Instructions for the task -
What lines below contain the word "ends"? Please pull each one out.

Task material -
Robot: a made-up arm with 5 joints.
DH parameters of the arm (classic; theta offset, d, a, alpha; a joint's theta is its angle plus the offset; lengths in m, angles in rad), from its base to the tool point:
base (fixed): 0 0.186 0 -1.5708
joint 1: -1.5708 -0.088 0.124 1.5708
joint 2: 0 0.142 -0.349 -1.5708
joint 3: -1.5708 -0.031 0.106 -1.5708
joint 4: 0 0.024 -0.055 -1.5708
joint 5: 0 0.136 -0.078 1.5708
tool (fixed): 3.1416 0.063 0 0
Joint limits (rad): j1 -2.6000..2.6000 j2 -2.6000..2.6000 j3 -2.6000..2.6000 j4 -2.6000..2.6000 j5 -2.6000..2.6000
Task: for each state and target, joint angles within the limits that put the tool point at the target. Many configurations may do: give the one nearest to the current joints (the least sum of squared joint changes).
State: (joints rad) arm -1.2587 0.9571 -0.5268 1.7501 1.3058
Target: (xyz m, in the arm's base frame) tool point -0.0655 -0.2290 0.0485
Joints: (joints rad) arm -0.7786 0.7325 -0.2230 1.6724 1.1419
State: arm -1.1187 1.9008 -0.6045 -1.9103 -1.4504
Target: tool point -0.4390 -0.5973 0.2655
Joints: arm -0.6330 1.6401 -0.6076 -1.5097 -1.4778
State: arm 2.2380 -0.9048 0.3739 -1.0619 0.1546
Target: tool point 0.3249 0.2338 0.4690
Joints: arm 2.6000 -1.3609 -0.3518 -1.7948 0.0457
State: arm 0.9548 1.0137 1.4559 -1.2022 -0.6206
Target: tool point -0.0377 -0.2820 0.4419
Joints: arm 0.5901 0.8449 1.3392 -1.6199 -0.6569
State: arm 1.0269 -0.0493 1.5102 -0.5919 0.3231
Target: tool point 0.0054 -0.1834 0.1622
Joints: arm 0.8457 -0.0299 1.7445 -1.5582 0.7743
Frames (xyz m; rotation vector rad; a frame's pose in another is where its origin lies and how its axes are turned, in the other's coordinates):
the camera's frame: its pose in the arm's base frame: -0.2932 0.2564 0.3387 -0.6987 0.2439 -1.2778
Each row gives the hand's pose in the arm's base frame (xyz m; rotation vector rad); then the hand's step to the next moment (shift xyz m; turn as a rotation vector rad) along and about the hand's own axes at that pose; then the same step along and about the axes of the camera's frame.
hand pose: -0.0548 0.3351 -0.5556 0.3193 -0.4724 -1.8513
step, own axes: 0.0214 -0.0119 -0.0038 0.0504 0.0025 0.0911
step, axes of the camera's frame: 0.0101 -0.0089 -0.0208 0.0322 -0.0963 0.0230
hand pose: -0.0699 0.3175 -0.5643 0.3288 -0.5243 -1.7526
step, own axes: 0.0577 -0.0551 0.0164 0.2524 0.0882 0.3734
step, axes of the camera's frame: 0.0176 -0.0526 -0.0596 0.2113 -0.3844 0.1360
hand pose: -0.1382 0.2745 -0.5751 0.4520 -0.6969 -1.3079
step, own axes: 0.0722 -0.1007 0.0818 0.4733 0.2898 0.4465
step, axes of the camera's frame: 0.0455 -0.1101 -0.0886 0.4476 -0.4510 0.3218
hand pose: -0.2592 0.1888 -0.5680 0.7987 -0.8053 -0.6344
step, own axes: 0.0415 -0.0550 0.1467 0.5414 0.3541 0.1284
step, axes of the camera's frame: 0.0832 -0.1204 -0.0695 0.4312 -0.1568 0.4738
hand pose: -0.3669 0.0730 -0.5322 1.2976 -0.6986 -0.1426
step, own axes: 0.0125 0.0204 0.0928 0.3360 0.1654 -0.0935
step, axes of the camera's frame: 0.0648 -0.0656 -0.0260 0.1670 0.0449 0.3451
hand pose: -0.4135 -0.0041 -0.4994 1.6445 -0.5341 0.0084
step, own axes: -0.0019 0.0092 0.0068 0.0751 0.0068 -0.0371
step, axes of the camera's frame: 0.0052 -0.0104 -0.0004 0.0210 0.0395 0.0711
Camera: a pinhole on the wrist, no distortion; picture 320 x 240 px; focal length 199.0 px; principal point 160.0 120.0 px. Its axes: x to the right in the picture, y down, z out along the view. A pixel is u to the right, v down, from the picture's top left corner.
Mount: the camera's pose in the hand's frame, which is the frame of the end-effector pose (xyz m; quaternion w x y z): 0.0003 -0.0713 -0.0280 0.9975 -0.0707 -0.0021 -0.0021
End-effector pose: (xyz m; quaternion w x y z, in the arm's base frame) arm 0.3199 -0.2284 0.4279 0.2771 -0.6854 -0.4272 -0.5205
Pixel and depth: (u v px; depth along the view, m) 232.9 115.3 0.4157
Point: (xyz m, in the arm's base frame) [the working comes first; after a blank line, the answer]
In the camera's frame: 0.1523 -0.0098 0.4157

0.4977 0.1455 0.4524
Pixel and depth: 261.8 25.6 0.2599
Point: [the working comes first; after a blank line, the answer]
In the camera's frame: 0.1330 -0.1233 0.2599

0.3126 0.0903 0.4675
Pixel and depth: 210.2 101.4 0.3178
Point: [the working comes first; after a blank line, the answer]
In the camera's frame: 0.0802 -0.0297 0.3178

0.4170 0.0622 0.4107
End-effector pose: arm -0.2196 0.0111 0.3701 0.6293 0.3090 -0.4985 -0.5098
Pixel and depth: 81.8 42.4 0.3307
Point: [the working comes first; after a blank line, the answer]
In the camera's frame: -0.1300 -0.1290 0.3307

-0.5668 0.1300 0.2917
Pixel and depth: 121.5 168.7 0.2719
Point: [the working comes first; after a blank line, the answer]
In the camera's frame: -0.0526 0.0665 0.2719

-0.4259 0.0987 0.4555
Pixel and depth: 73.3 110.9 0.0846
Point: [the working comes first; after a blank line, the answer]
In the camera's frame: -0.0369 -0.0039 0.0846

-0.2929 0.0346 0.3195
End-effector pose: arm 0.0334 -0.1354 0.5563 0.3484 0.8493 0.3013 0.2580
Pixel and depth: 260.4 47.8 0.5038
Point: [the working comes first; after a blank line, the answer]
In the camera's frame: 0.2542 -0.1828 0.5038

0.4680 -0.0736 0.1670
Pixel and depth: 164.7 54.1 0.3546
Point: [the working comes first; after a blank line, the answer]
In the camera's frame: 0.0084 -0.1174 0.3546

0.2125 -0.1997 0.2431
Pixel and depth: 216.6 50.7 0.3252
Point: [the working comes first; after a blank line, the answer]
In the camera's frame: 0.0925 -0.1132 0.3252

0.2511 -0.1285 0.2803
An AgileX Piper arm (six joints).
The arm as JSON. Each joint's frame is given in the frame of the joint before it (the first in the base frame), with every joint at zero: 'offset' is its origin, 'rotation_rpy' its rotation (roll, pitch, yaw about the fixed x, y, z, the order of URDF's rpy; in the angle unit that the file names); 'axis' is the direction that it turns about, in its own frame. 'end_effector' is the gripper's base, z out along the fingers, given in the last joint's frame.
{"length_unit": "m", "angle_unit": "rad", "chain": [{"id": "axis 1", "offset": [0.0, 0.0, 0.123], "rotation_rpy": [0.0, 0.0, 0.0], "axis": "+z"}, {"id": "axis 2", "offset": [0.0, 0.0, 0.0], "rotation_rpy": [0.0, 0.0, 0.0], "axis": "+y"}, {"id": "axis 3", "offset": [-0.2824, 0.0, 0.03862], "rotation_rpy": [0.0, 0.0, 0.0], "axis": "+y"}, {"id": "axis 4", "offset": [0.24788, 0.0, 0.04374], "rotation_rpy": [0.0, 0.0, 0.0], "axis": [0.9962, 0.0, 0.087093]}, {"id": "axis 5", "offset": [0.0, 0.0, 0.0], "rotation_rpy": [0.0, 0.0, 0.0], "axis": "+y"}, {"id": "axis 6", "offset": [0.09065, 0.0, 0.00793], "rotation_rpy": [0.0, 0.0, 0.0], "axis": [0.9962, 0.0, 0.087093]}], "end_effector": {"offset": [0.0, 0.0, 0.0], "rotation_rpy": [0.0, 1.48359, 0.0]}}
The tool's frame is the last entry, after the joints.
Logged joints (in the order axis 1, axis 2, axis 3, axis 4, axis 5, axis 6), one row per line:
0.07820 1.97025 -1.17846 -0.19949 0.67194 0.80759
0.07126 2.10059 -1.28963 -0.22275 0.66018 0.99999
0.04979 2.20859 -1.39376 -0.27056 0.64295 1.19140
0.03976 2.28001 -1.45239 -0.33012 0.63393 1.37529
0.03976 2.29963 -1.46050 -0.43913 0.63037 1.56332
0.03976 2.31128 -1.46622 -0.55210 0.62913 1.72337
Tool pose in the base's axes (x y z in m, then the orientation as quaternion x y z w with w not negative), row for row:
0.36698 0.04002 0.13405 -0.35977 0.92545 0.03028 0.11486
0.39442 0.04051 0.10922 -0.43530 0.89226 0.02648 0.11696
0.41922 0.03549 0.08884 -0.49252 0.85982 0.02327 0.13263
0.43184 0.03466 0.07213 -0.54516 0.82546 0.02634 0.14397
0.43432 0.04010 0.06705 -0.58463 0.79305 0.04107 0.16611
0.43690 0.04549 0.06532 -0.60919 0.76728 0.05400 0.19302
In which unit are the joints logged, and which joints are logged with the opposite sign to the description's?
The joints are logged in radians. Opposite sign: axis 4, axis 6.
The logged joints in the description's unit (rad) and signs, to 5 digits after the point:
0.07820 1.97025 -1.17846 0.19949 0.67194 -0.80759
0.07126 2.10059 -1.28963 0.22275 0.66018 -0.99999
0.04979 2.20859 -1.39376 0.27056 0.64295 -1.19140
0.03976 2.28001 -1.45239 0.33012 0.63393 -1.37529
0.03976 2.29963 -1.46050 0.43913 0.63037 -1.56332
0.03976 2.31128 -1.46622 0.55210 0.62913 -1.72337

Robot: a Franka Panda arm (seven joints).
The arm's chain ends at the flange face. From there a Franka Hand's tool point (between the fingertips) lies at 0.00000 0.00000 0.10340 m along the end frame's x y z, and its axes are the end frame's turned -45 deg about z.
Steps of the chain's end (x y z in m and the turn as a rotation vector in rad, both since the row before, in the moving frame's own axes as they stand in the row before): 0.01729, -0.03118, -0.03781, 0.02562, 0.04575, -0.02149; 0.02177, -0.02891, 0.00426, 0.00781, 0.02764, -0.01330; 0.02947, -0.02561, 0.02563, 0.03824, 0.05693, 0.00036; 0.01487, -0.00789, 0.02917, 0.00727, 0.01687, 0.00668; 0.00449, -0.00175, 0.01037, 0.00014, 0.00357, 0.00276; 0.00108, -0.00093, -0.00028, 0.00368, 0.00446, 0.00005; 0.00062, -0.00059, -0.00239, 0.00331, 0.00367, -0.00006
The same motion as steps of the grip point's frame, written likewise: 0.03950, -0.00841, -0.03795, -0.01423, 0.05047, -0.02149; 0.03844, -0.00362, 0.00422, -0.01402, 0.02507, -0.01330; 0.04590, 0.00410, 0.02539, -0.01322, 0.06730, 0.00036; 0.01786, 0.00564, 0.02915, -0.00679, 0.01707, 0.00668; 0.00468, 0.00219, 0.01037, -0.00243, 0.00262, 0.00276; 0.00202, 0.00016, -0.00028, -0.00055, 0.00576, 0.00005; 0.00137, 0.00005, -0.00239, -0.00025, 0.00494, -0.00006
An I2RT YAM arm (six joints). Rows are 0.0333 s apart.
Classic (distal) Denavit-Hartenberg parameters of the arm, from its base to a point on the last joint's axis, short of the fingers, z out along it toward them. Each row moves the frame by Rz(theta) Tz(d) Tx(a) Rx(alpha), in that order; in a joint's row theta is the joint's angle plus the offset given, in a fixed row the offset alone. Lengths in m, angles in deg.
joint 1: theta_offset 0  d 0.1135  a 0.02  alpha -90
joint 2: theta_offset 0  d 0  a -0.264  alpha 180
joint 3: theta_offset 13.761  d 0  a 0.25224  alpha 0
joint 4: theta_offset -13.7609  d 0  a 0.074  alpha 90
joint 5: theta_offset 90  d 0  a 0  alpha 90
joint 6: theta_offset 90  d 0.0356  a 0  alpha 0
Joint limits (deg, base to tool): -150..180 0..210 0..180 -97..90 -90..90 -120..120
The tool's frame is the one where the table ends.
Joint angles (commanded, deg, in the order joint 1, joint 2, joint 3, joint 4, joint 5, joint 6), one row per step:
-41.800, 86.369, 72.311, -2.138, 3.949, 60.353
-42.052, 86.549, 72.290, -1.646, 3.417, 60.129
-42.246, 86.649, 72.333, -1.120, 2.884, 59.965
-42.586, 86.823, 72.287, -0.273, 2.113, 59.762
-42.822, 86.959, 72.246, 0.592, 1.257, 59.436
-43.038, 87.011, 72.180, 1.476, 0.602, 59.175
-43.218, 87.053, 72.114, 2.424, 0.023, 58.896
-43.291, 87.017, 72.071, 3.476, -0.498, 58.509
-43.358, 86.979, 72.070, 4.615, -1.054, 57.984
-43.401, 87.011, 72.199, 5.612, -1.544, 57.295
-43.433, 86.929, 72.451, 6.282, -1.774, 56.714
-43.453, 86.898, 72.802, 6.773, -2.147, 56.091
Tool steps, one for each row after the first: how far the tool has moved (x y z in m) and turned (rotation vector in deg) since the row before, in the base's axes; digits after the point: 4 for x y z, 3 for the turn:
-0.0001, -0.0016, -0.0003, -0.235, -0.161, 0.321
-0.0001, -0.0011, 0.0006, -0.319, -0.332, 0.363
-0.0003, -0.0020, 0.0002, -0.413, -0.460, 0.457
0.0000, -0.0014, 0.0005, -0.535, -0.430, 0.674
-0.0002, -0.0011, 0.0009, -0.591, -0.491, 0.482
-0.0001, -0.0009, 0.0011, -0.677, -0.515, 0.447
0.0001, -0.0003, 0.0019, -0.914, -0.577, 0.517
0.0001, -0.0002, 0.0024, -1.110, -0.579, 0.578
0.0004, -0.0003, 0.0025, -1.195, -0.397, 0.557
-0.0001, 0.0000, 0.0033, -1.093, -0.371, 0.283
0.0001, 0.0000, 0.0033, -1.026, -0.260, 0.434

Result -
The arm's chain ends at the flange face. From there a Franka Hand's tool point (between the fingertips) lies at 0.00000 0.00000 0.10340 m along the end frame's x y z, and its axes are the end frame's turned -45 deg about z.
The tool's frame is the one where the table ends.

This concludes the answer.